Provided data section start

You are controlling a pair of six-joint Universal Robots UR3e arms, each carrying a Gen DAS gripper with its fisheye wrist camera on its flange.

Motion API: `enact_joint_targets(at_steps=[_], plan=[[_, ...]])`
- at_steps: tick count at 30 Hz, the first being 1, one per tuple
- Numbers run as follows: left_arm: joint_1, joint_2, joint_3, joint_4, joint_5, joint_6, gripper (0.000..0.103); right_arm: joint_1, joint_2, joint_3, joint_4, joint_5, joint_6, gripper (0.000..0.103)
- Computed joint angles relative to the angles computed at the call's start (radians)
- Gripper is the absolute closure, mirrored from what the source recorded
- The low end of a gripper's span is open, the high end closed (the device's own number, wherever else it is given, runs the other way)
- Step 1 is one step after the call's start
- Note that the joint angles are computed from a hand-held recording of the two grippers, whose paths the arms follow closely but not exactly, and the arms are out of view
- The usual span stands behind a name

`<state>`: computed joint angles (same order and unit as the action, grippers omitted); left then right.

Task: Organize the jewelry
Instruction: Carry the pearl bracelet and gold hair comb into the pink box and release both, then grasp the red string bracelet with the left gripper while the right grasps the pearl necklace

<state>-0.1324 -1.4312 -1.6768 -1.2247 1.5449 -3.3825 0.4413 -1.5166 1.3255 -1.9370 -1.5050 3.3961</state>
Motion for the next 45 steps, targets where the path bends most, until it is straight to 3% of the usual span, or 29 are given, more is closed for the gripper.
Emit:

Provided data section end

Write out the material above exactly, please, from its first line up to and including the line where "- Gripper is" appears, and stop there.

▶ _Written solution_
You are controlling a pair of six-joint Universal Robots UR3e arms, each carrying a Gen DAS gripper with its fisheye wrist camera on its flange.

Motion API: `enact_joint_targets(at_steps=[_], plan=[[_, ...]])`
- at_steps: tick count at 30 Hz, the first being 1, one per tuple
- Numbers run as follows: left_arm: joint_1, joint_2, joint_3, joint_4, joint_5, joint_6, gripper (0.000..0.103); right_arm: joint_1, joint_2, joint_3, joint_4, joint_5, joint_6, gripper (0.000..0.103)
- Computed joint angles relative to the angles computed at the call's start (radians)
- Gripper is the absolute closure, mirrored from what the source recorded

This answer is finished.